Measuring critical uptime

At any given time, Johns Hopkins Hospital in Baltimore has 30 to 40 different projects under way to install new imaging equipment or upgrade existing radiology rooms and services.

The 1,017-bed facility measures uptime quarterly rather than annually, based on 24-hour, seven-day-a-week performance. Michael Harris, head of radiology, physics, and engineering in the radiology department, felt that the annual numbers were "not very practical, because the latency between the time of the event and the remedy."

"People forget the occurrence within a couple of months. After one year, people hardly remember the original occurrence," he said.

Based on its quarterly reports, more than 90% of Johns Hopkins' devices perform above the 98% point for uptime.

Because it has onsite engineering and service staff, an equipment issue at Loyola University Medical Center in Maywood, IL, can be addressed in approximately 15 minutes. "In that scenario, most problems can be fixed within the first hour," said Al Moretti, director of clinical engineering. "That means the equipment gets back up faster, there is no patient interruption, and there is no revenue loss. Those are the measuring points we work with."

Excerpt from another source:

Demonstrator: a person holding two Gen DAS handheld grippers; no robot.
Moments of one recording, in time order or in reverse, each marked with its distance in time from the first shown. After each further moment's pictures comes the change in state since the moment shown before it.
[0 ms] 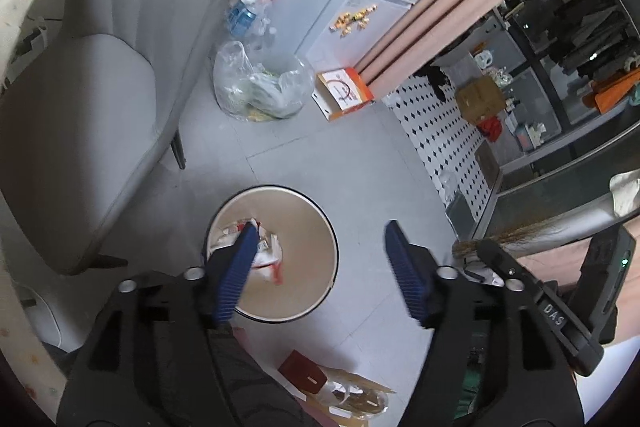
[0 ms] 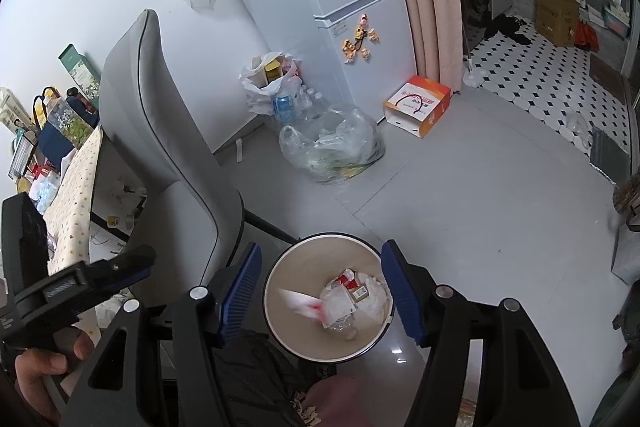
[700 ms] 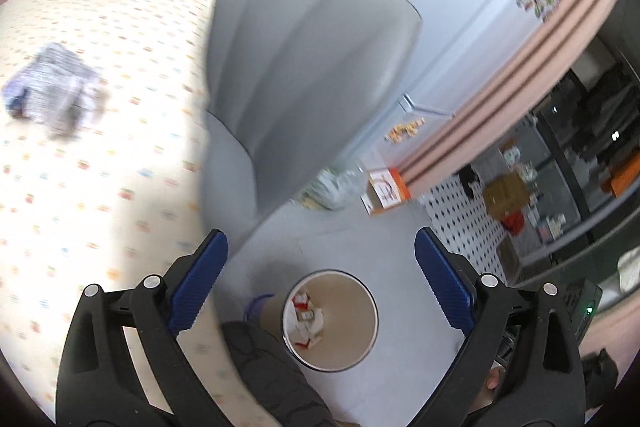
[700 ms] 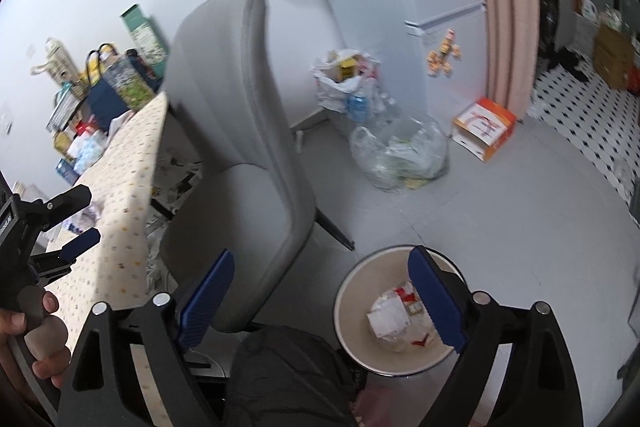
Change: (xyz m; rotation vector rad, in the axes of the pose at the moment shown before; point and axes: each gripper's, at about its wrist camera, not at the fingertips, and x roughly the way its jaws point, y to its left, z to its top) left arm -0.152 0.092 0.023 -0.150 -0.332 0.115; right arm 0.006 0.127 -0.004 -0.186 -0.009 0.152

Loyola also views downtime in the emergency room differently than downtime in one of its primary care clinics. The emergency room is running 24/7, 365 days a year; the primary care center is running Monday through Friday for nine hours each day.

With greater uptime, there is no interruption in patient flow and patient care. Another important factor is that the hospital avoids a negative reputation when it cannot fulfill its obligation to patients.

"Obviously, people who leave here are not happy customers," Moretti said. "We might not see them back here, or their 10 friends that they tell about their experience."